**Problem statement:**
Which of the lines in the data below contain the string "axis"? Copy each of them.

[Source data]
-*-
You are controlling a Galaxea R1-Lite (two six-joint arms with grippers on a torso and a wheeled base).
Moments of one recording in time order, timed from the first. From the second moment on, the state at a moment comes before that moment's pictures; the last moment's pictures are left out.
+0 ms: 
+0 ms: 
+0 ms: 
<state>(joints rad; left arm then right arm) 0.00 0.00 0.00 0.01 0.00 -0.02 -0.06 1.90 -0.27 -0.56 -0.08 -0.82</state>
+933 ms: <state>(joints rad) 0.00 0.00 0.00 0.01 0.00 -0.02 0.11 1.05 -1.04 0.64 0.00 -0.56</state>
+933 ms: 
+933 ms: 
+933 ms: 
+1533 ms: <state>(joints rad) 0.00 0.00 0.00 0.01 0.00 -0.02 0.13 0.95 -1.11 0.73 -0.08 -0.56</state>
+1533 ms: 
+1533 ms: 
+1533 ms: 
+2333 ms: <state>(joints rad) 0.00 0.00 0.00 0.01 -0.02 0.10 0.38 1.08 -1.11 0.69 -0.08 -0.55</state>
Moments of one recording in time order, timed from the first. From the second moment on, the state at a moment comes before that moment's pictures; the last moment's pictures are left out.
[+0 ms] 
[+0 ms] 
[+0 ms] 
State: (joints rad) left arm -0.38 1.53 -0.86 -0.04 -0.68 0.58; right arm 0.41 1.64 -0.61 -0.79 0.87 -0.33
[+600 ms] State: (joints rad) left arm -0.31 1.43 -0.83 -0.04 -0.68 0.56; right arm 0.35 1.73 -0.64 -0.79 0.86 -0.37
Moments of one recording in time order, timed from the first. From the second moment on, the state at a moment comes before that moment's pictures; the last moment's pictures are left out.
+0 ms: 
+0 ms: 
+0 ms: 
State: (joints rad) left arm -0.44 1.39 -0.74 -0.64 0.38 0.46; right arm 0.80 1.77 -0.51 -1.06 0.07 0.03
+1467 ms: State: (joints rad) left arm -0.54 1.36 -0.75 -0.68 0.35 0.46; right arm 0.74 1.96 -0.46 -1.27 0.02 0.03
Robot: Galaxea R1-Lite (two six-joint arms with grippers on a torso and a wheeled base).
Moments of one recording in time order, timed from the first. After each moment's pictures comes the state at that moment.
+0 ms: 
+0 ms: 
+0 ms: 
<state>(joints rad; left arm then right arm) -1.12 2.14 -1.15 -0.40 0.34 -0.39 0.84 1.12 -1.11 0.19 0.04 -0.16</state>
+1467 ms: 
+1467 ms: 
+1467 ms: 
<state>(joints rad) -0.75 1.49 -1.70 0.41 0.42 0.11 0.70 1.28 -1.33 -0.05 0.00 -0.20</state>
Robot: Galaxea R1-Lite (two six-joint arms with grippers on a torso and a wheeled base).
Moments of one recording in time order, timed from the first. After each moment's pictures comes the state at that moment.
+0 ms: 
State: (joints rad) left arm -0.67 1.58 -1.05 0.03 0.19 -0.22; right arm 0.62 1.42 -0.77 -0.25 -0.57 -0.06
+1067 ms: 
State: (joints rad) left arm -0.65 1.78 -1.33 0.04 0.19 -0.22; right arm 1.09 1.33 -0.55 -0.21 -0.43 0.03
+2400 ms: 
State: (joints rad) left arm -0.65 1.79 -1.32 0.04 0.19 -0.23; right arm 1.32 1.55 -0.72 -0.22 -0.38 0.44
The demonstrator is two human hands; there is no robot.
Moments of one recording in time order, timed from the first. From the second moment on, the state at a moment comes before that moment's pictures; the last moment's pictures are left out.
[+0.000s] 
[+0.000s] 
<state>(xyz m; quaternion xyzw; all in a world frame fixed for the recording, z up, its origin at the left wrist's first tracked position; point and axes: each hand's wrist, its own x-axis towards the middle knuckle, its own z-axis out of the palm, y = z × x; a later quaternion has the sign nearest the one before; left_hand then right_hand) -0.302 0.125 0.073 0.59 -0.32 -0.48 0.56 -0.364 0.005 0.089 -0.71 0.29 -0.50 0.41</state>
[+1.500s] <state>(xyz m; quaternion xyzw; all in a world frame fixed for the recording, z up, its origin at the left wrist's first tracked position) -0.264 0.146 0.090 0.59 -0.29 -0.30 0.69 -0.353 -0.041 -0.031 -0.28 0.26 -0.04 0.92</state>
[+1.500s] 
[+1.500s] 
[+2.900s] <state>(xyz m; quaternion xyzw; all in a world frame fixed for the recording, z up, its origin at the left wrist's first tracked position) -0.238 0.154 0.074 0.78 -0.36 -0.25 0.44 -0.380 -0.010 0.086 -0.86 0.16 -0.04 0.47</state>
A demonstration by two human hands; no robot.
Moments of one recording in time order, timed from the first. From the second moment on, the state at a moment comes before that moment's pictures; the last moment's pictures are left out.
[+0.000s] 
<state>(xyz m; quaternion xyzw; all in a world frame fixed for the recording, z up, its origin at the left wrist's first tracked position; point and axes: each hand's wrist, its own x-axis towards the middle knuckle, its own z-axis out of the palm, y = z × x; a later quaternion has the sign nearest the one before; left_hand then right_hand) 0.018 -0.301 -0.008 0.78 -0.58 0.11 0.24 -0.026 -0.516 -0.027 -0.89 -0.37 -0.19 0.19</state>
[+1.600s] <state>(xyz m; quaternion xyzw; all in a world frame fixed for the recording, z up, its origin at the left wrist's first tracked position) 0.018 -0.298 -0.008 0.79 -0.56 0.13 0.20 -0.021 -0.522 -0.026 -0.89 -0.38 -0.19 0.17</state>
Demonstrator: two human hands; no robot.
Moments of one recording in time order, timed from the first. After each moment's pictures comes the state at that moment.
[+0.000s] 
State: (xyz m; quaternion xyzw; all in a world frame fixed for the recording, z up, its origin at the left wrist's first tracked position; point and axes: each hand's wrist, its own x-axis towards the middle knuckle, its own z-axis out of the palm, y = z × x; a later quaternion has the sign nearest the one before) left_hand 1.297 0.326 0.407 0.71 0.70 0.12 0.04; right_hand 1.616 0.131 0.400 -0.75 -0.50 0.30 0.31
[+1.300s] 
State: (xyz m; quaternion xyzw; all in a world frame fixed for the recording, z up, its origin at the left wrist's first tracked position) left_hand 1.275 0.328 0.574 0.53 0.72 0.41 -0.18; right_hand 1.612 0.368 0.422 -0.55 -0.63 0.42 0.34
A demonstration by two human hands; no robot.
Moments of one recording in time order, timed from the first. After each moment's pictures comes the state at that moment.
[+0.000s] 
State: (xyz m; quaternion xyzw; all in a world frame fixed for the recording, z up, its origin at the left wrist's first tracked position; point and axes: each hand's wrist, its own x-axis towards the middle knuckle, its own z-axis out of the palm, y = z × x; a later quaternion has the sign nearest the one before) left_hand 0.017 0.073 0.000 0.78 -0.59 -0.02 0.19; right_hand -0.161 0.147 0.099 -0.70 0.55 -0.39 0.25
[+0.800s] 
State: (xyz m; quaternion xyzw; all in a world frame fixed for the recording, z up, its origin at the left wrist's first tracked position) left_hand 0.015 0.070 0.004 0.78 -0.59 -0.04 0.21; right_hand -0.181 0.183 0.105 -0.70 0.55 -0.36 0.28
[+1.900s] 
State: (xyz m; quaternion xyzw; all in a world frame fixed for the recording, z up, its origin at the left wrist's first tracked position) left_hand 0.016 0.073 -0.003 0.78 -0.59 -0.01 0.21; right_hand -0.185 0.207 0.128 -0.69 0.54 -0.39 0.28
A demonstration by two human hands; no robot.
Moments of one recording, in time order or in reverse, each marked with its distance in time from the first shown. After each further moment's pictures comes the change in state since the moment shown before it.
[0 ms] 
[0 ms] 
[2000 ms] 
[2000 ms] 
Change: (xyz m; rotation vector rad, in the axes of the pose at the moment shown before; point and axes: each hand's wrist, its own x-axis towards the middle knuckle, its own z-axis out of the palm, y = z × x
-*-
**Solution:**
<state>(xyz m; quaternion xyzw; all in a world frame fixed for the recording, z up, its origin at the left wrist's first tracked position; point and axes: each hand's wrist, its own x-axis towards the middle knuckle, its own z-axis out of the palm, y = z × x; a later quaternion has the sign nearest the one before; left_hand then right_hand) -0.302 0.125 0.073 0.59 -0.32 -0.48 0.56 -0.364 0.005 0.089 -0.71 0.29 -0.50 0.41</state>
<state>(xyz m; quaternion xyzw; all in a world frame fixed for the recording, z up, its origin at the left wrist's first tracked position; point and axes: each hand's wrist, its own x-axis towards the middle knuckle, its own z-axis out of the palm, y = z × x; a later quaternion has the sign nearest the one before; left_hand then right_hand) 0.018 -0.301 -0.008 0.78 -0.58 0.11 0.24 -0.026 -0.516 -0.027 -0.89 -0.37 -0.19 0.19</state>
State: (xyz m; quaternion xyzw; all in a world frame fixed for the recording, z up, its origin at the left wrist's first tracked position; point and axes: each hand's wrist, its own x-axis towards the middle knuckle, its own z-axis out of the palm, y = z × x; a later quaternion has the sign nearest the one before) left_hand 1.297 0.326 0.407 0.71 0.70 0.12 0.04; right_hand 1.616 0.131 0.400 -0.75 -0.50 0.30 0.31
State: (xyz m; quaternion xyzw; all in a world frame fixed for the recording, z up, its origin at the left wrist's first tracked position; point and axes: each hand's wrist, its own x-axis towards the middle knuckle, its own z-axis out of the palm, y = z × x; a later quaternion has the sign nearest the one before) left_hand 0.017 0.073 0.000 0.78 -0.59 -0.02 0.19; right_hand -0.161 0.147 0.099 -0.70 0.55 -0.39 0.25
Change: (xyz m; rotation vector rad, in the axes of the pose at the moment shown before; point and axes: each hand's wrist, its own x-axis towards the middle knuckle, its own z-axis out of the palm, y = z × x

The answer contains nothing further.